[Description of the task] Read through the records below and copy each line that uses the word "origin".

[Supplied data]
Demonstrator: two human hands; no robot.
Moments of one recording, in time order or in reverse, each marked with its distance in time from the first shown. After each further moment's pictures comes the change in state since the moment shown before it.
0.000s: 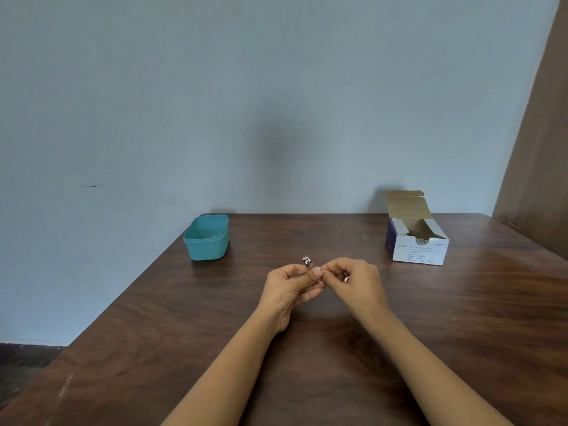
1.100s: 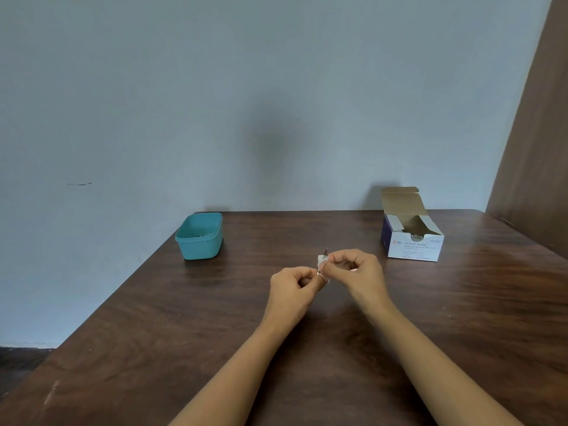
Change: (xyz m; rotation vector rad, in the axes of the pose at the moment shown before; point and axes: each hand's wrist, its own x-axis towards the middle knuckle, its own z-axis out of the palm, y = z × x) left_hand -0.001 -0.016 0.006 0.764 0.061 0.463; right_hand 0.007 0.010 -0.004 0.303 0.087 0.145
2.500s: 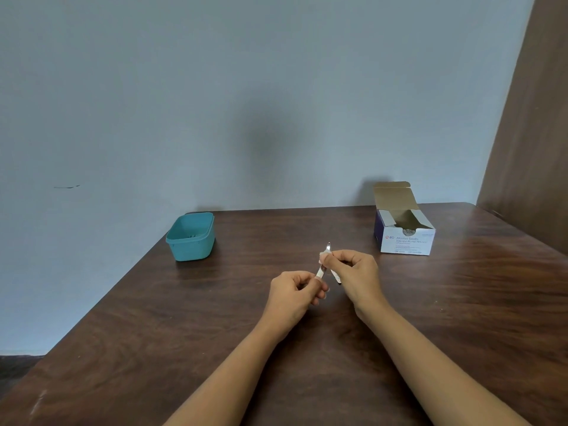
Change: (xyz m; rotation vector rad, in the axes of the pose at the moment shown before) left_hand -0.005 0.010 0.008 -0.141 -0.105 -0.198; right_hand 0.002 0.005 0.002 0.120 0.088 0.130
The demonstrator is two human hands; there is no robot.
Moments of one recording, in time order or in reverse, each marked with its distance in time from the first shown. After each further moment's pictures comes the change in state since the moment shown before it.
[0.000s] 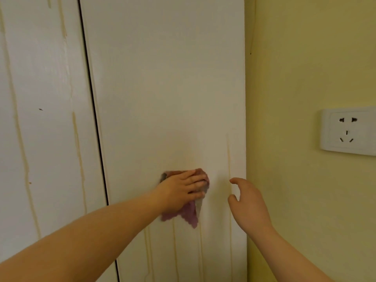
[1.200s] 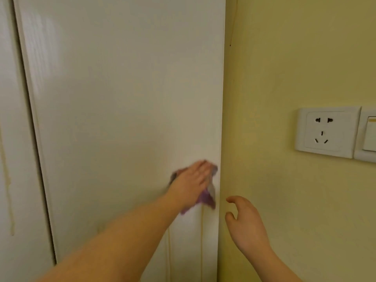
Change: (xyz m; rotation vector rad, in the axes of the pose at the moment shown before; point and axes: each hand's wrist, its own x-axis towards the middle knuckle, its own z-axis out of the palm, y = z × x) left_hand 0.117 0.025 -0.005 -0.210 -0.029 -0.252; right_hand -0.003 0.067 -0.006 -0.118 -0.004 0.116
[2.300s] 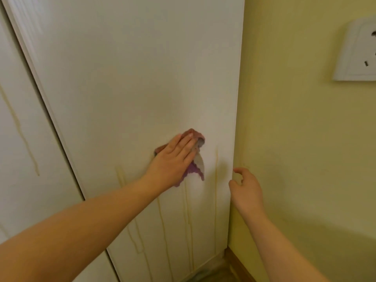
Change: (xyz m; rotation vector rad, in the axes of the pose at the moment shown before) left_hand -0.101 0.031 0.043 -0.150 0.051 -0.093; right_hand -0.034 0.016 0.063 0.274 -0.041 0.283
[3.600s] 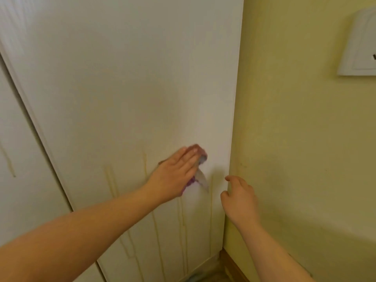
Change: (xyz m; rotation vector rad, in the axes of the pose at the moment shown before) left_hand 0.002 0.030 0.020 0.111 -0.049 0.086; right_hand 0.002 0.021 0.012 -0.441 -0.099 -0.081
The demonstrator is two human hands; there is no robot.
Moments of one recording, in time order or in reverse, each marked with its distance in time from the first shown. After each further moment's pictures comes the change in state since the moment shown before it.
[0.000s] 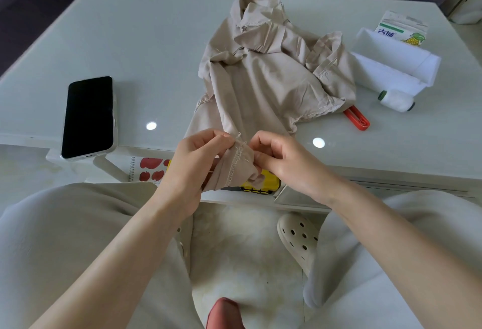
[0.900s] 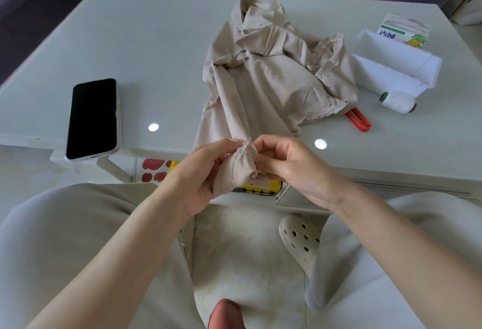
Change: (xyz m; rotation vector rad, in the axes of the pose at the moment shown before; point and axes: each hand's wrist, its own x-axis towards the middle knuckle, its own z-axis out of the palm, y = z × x) left_hand 0.013 -0.011 -0.005 -0.205 -0.236 -0.216; right_hand -0.004 -0.001 0.000 0.336 -0.073 0.028
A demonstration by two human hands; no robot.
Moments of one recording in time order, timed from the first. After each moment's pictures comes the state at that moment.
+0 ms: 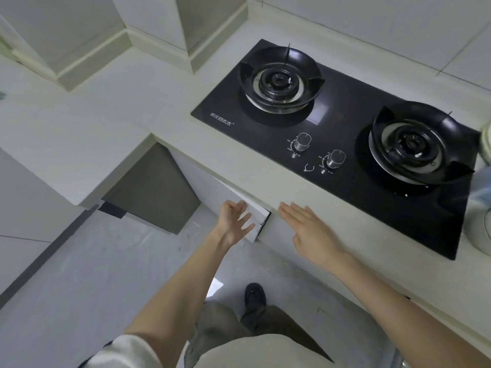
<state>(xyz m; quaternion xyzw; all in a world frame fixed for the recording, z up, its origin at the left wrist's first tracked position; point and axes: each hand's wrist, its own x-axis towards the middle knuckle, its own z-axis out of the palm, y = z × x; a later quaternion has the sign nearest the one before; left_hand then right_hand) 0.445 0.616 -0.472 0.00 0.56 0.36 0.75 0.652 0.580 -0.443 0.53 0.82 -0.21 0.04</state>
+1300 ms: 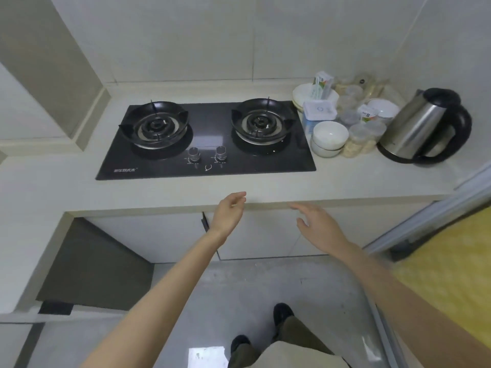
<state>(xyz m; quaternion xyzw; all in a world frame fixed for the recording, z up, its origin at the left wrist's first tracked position) 0.540 0.512 -0.354 0.64 0.47 0.17 0.58 0.715 0.365 -0.366 0.80 0.52 -0.20 -0.21</state>
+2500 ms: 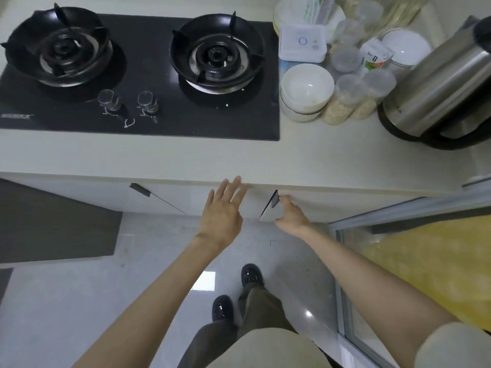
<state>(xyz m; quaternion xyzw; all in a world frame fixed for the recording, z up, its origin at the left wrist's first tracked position) 0.695 0.446 -0.455 0.90 0.40 -0.07 0.18 0.878 0.370 -0.529 0.81 0.34 -0.47 -0.10</state>
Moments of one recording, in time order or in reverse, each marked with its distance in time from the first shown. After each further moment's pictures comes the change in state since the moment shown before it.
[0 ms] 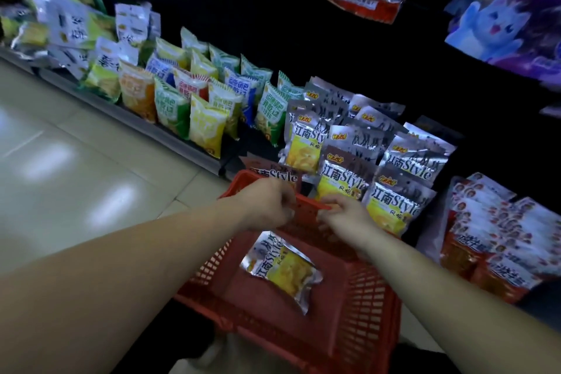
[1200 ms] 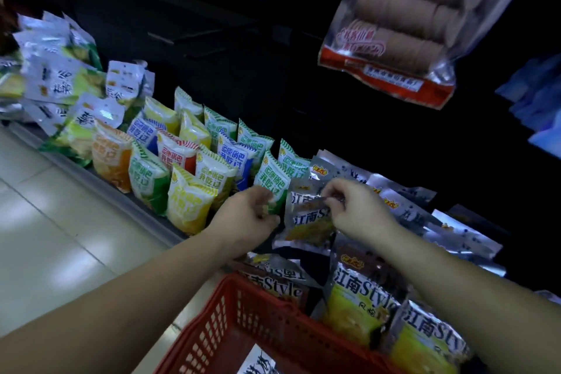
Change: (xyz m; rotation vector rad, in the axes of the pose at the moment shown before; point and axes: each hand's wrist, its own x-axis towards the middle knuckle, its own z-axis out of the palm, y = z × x) left_hand 0.151 -0.083 -0.069 -0.420 0.355 -0.108; right_hand 0.192 -0.122 -0.047 -0.643 0.312 -0.617
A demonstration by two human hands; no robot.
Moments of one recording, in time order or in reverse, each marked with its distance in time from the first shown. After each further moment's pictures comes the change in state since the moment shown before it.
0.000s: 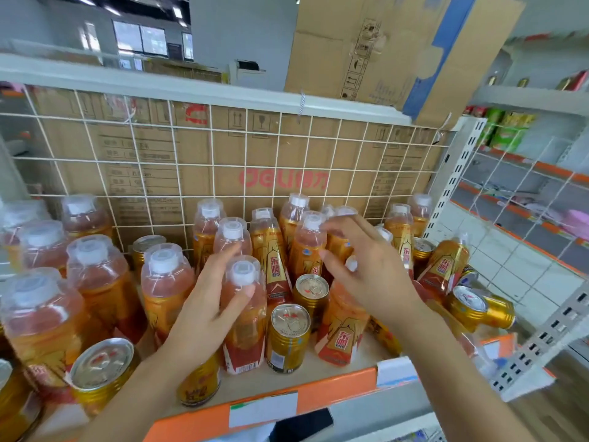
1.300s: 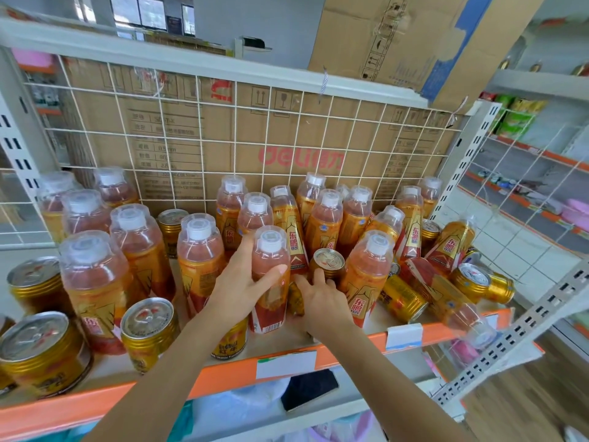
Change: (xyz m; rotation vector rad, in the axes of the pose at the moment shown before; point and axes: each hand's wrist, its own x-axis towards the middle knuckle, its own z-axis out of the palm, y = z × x) left_hand -0.006 -0.018 0.008 -0.097 -0.086 -0.160; right_hand -0.057 -0.021 0.126 -0.396 -0.604 0.343
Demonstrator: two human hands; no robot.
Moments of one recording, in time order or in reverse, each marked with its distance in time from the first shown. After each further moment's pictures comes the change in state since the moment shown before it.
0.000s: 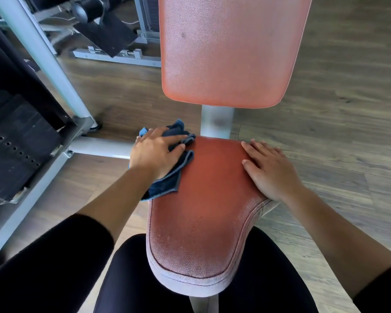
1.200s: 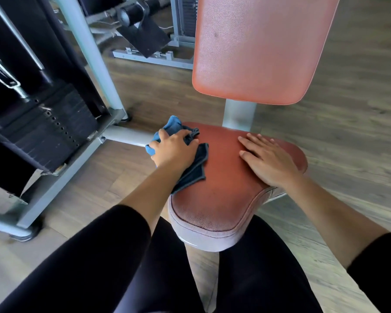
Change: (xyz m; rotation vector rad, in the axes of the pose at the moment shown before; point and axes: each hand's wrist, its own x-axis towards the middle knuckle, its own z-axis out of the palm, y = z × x) left_hand -0.043 0.016 -0.008 -0.131 -0.029 -0.485; right_hand -0.003 -0.035 -0.005 0.043 -0.085 -0.157
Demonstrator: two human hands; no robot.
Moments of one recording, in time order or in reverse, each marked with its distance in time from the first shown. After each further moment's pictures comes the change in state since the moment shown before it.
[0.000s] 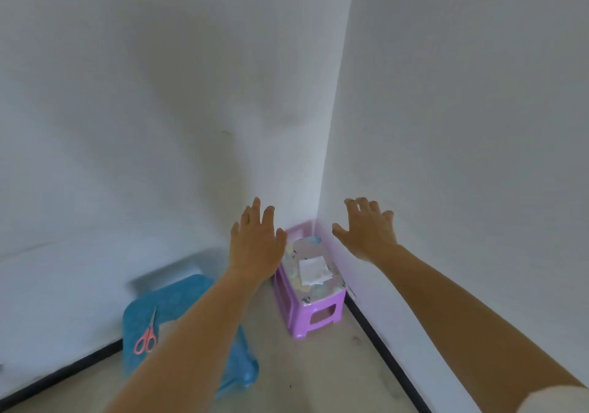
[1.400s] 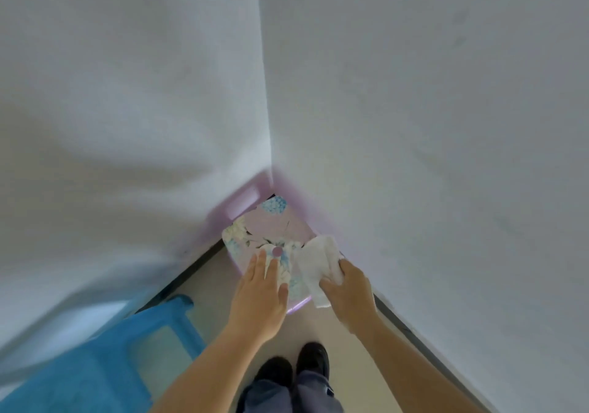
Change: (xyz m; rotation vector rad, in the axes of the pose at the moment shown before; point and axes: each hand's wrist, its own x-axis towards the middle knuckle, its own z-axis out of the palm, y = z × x) left_hand 0.188 -0.003 0.361 -0.060 -0.668 0.185; right_hand 0.169 0.058 0.333 0.973 -0.262 0.691
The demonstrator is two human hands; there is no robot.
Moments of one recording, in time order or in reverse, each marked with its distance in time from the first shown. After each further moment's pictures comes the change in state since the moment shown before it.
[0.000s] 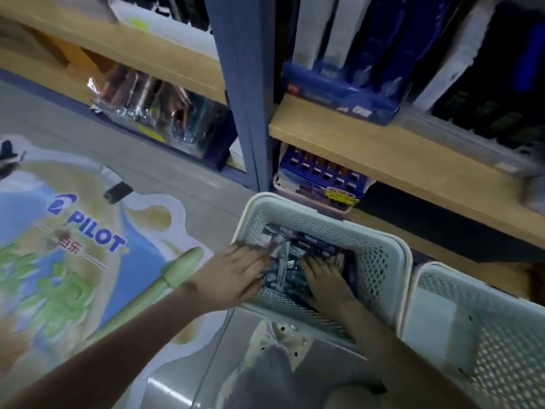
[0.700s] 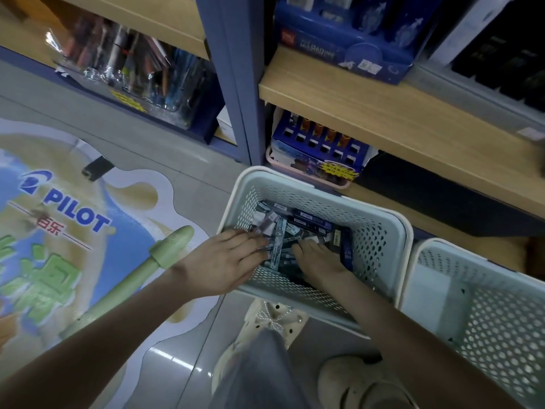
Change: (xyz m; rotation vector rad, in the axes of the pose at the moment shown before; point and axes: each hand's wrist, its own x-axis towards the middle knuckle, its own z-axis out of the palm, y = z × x) left_hand -0.010 -0.002 0.015 -0.028 0.007 0.140; right_hand 0.016 -0.003 0.002 0.012 -0.050 -0.095
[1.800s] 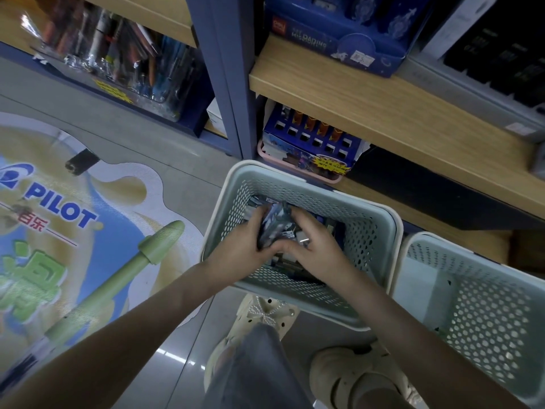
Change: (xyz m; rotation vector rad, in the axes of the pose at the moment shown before) left_hand 0.065 0.032 -0.015 -0.796 -0.098 -0.923; right_hand -0.047 -0.030 -0.093 1.084 0.551 -0.138
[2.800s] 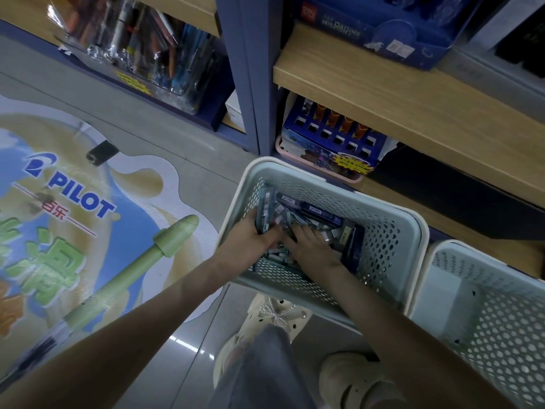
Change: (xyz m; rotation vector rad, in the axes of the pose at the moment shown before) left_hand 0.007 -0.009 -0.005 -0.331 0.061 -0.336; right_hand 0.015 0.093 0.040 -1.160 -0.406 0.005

[Answer to this problem]
<state>(xyz m; quaternion xyzw; all in a world frame fixed for the recording, z up, its origin at the left wrist's first tracked position; point and axes: each hand's wrist, its own x-axis towards the middle knuckle, its own z-axis out of the palm, y = z × x; a later quaternion has the sign nearest the one before; left_hand then right_hand) 0.445 0.616 -0.472 0.00 0.56 0.36 0.75 0.652 0.580 -0.443 0.53 0.82 -0.21 0.04</state>
<state>(xyz m; quaternion xyzw; all in a world frame fixed for the recording, z up, its origin at the left wrist's first tracked position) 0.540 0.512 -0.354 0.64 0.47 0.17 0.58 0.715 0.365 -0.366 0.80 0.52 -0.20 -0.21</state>
<state>(xyz m; quaternion xyzw; all in a world frame fixed for the recording, z up, its origin at the left wrist's first tracked position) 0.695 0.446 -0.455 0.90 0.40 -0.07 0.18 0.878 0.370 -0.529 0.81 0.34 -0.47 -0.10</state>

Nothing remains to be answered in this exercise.